In the model training module, in each dynamic graph convolution layer, the weight matrix is dynamically updated according to the current hidden states of the nodes and the edges Where W ^(l) represents the weight parameters in the convolution layer of the first layer graph, f is a learning function for dynamically computing W ^(l) based on the current hidden states of the nodes and edges,Representing the hidden state of node v at the first layer,Representing the hidden state of a node u at the first layer, wherein the node u is a node adjacent to the node v, and e _uv represents the feature vector of the edge between the nodes u and v;

in the model training module, a self-attention mechanism is introduced into the graph neural network model, and the self-attention coefficient of the node v is calculated Wherein W, W ₁ and W ₂ are learnable weight vectors and weight matrices,AndFor the hidden states of the node v at different layers, a softmax function is used for normalizing the attention coefficient, and a tanh function is used for nonlinear mapping; and adding a plurality of output nodes at the last layer of the multi-layer sensor, and using a shared hidden layer to realize multi-task learning.

4. A deep learning based financial database SQL quality scoring system as recited in claim 3, wherein: in the risk score calculation module, risk_score=sigmoid (Σ _vg(v)×α_v×W_r×h_v), where g (v) is a learnable weight adjustment function related to node v, g (v) =w _g×h_v+b_g, parameters W _g and b _g are learnable weights and biases, α _v is a self-attention coefficient of node v, h _v is a hidden state of node v, W _r is a learnable weight matrix, and the sigmoid function compresses the risk score into the range of [0,1 ].

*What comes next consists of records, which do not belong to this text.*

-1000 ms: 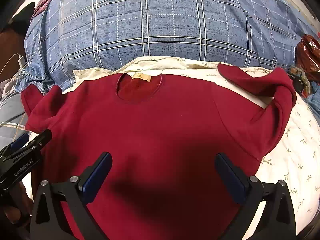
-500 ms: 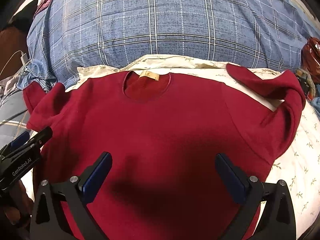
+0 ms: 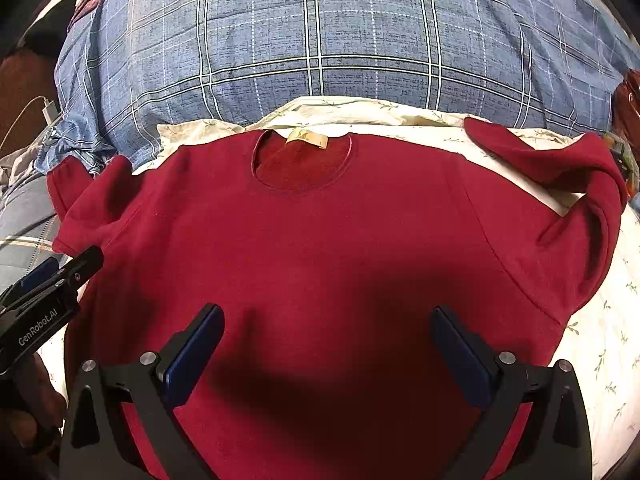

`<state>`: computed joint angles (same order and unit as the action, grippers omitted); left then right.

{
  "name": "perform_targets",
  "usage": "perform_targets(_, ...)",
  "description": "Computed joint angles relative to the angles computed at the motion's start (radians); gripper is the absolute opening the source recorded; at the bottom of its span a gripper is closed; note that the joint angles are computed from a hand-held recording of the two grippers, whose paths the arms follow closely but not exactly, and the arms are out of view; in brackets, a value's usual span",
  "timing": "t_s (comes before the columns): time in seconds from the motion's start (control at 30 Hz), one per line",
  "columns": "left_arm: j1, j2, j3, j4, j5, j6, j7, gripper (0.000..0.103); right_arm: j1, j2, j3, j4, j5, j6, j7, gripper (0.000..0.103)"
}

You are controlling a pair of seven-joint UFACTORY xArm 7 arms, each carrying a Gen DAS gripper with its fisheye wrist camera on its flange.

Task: Fold small clothes
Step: 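Grasp the red sweater's sleeve cuff with the left gripper and lift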

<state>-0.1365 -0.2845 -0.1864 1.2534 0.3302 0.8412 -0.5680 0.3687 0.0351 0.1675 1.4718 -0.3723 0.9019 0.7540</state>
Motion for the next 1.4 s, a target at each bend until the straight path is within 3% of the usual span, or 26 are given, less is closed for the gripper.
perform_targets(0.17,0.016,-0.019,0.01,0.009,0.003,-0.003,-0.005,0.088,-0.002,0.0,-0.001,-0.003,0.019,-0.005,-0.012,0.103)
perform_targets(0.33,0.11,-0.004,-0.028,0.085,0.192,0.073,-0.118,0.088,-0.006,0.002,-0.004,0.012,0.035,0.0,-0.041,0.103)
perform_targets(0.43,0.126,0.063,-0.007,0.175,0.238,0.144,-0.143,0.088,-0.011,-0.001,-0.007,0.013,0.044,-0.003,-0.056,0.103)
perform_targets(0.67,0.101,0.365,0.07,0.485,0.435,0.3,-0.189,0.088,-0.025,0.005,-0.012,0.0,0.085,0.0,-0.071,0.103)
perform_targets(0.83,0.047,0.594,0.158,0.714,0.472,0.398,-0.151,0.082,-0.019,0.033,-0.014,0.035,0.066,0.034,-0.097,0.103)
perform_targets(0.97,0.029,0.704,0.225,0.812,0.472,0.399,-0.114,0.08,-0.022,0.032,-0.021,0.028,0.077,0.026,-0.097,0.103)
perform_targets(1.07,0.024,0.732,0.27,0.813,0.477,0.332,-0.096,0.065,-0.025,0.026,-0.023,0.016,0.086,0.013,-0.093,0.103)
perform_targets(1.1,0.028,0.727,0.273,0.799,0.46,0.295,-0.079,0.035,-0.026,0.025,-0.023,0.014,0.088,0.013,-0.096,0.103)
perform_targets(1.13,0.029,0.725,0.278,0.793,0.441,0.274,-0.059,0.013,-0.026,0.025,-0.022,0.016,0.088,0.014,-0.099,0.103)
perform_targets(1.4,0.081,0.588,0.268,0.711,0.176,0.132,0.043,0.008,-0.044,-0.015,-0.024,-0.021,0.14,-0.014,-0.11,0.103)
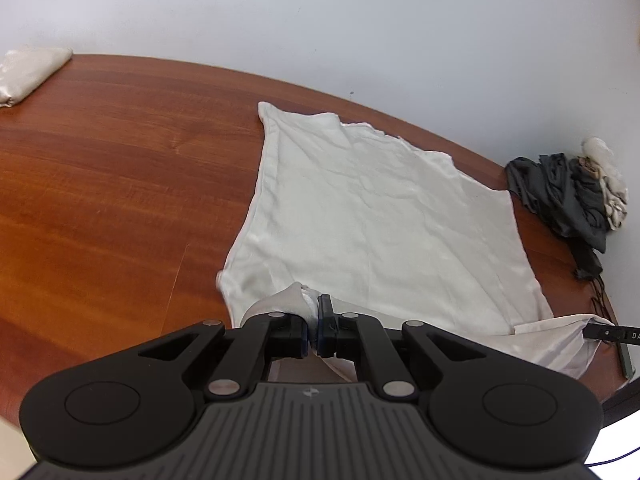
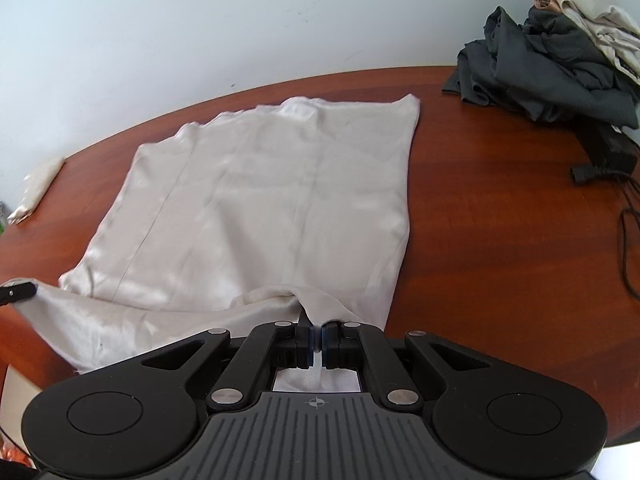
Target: Fold clothes
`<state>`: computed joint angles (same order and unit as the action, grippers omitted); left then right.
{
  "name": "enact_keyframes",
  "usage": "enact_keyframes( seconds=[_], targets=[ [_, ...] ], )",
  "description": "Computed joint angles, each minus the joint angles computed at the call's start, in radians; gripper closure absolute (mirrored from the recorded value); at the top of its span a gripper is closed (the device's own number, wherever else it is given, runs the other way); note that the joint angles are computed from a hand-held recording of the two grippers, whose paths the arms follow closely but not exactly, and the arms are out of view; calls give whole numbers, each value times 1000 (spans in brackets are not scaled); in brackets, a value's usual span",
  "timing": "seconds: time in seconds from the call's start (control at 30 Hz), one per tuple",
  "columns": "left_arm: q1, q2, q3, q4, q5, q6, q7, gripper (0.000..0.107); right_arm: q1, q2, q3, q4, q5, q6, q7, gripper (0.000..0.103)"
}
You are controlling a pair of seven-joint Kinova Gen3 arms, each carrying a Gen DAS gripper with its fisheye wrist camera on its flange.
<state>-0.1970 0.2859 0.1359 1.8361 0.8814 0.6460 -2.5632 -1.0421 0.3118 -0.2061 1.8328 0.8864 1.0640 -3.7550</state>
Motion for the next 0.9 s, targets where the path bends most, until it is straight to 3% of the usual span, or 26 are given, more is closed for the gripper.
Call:
enact_keyframes(
  seconds=[0.23, 0.67, 0.8, 0.83, 0.87, 0.9],
  targets=[
    [62, 139, 19, -205, -139, 32, 153, 102, 86, 45, 48, -75, -48, -30, 124, 97],
    [140, 404, 48, -621, -394, 200, 435, 101, 217, 113, 123, -150, -158, -131, 340, 97],
    [178, 461, 25, -714, -464, 255, 545, 85, 256, 123, 135, -157, -221, -181, 444, 90],
    [179, 460, 26, -711, -468, 247, 564, 83, 257, 123, 138, -161, -233, -184, 465, 85],
    [171, 452, 35, -693, -465, 225, 567, 72, 256, 120, 144, -160, -239, -190, 476, 80],
    [165, 438, 42, -667, -461, 192, 565, 60, 255, 115, 148, -156, -245, -199, 484, 66]
  ],
)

5. A deep learning based financial database SQL quality scoring apparatus, the apparatus comprising: the device comprises a data acquisition device, a processor and a memory; the data acquisition device is used for acquiring data; the memory is used for storing one or more program instructions; the processor being configured to execute one or more program instructions for performing the method of any of the preceding claims 1-2.

6. A deep learning based financial database SQL quality scoring computer readable storage medium having one or more program instructions embodied therein for performing the method of any of claims 1-2.